**Activity**.
Copy the listing verbatim, excluding any images found in it.

START Extracted data

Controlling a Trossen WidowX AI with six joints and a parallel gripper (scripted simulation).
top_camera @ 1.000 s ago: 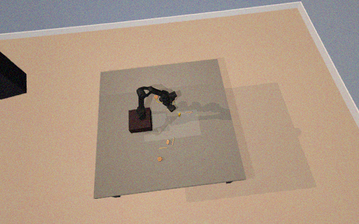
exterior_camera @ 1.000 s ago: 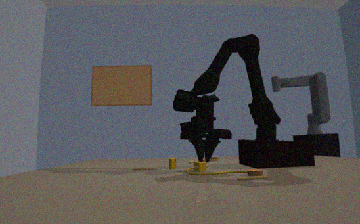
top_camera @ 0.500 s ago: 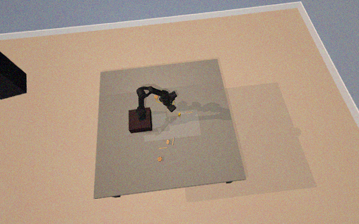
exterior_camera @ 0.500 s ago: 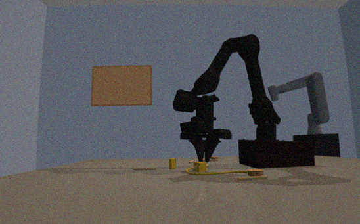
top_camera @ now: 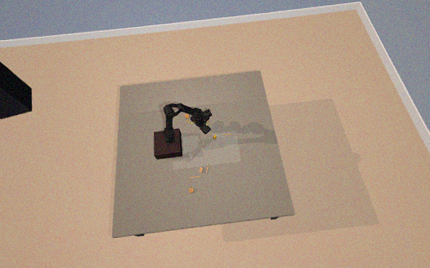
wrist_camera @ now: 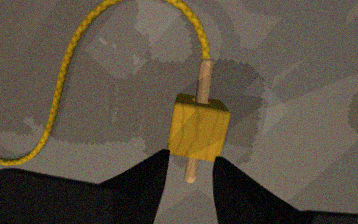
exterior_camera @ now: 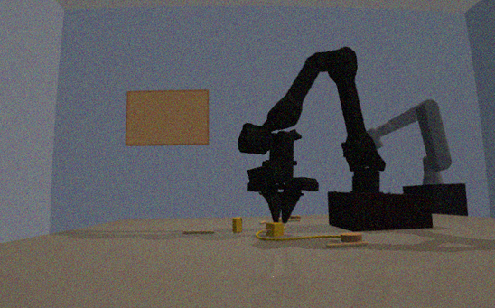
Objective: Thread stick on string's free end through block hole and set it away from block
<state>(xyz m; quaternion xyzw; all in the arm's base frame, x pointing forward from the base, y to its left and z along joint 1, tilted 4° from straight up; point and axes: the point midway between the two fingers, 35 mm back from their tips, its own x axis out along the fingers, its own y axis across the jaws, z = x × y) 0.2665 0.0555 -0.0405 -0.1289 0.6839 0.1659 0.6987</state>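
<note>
Right now the thin wooden stick is 30 mm ahead of my gripper tip, 20 mm below it and 10 mm to the left of it. Round my gripper tip: round wooden button (170 mm to the left, 90 mm behind, 20 mm below).
</note>
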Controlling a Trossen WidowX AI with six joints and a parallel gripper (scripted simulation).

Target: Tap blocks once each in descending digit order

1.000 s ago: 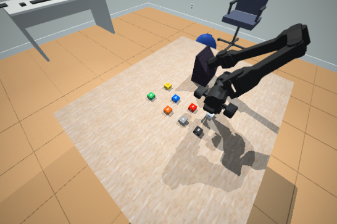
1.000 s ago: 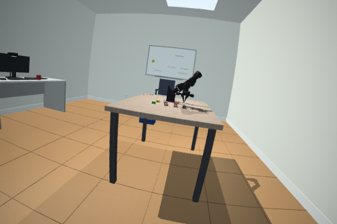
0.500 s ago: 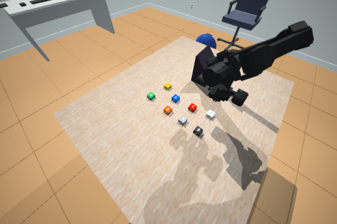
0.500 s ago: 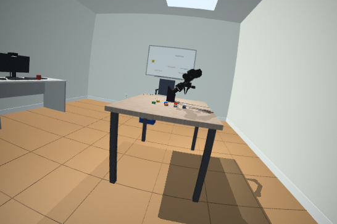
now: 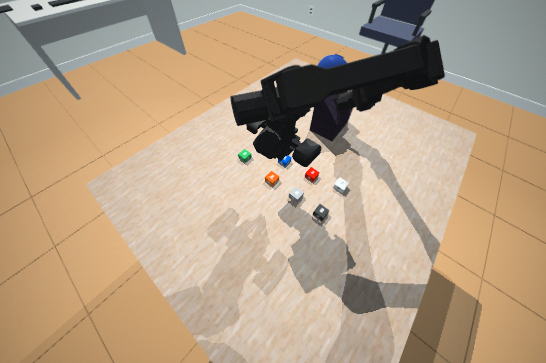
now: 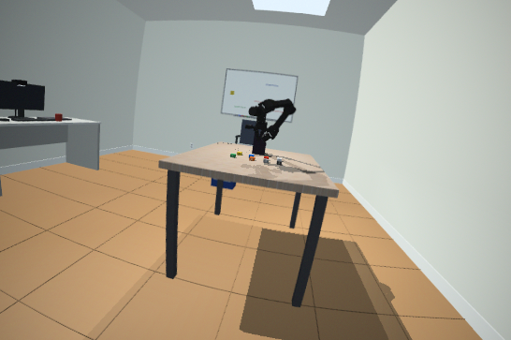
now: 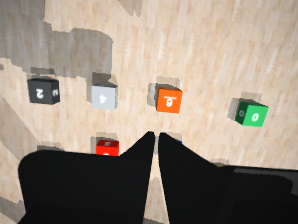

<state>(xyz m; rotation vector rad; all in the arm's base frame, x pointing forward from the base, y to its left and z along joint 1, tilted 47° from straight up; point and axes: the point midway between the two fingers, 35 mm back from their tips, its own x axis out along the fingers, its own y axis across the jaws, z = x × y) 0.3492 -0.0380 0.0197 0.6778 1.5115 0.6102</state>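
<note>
The orange block is 120 mm below my gripper tip and 30 mm to the right of it. From my gripper tip the other things lie so: red block marked 3: 120 mm below, 90 mm behind, 60 mm to the left; then blue block: 120 mm below, 80 mm behind, 40 mm to the right; then grey block marked 4: 120 mm below, 70 mm to the left.
</note>
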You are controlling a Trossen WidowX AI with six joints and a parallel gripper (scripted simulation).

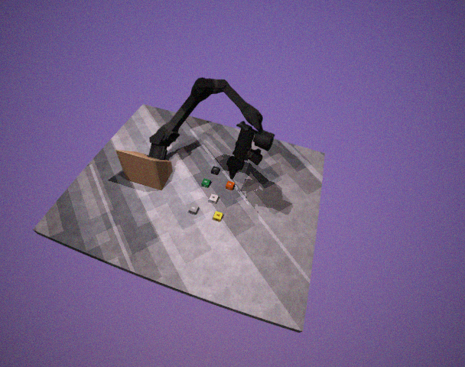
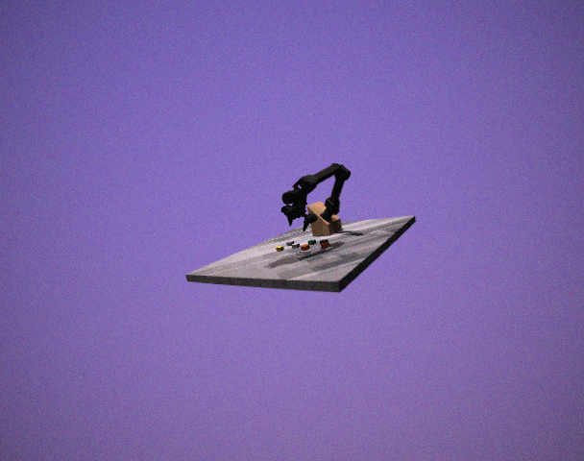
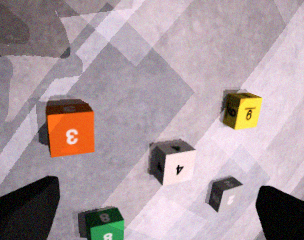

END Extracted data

**Answer to the problem**.
Controlling a Trossen WidowX AI with six joints and a parallel gripper (scripted simulation).
top_camera @ 1.000 s ago: 
exterior_camera @ 1.000 s ago: 
top_camera @ 0.500 s ago: 
exterior_camera @ 0.500 s ago: 
top_camera @ now: 
wrist_camera @ now: 
exterior_camera @ now: 
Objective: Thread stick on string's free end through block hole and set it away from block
<state>(xyz m; quaternion xyzw; all in the arm's base frame, x pointing forward from the base, y to its left and z along joint 1, tilted 4° from straight up; point and axes: the point midway between the two fingers, 35 mm back from their tips, its own x axis out along the fingers, its own y axis across the jaws, z = x × y) 0.2665 0.0555 -0.0405 -0.1289 0.6839 0.1659 0.6987</state>
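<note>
Right now the thin wooden stick is 30 mm ahead of my gripper tip, 20 mm below it and 10 mm to the left of it. Round my gripper tip: round wooden button (170 mm to the left, 90 mm behind, 20 mm below).
</note>
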Controlling a Trossen WidowX AI with six joints and a parallel gripper (scripted simulation).

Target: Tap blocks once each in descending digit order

1.000 s ago: 
1.000 s ago: 
0.500 s ago: 
0.500 s ago: 
now: 
now: 
now: 

<state>(xyz m; rotation vector rad; all in the arm's base frame, x pointing forward from the base, y to its left and z along joint 1, tilted 47° from straight up; point and axes: the point midway between the two fingers, 35 mm back from their tips, its own x axis out along the fingers, its own y axis across the jaws, z = x × y) 0.3492 -0.0380 0.0197 0.6778 1.5115 0.6102</state>
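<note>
The orange block is 120 mm below my gripper tip and 30 mm to the right of it. From my gripper tip the other things lie so: red block marked 3: 120 mm below, 90 mm behind, 60 mm to the left; then blue block: 120 mm below, 80 mm behind, 40 mm to the right; then grey block marked 4: 120 mm below, 70 mm to the left.
</note>
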You are controlling a Trossen WidowX AI with six joints and a parallel gripper (scripted simulation).

With this, the exercise has been completed.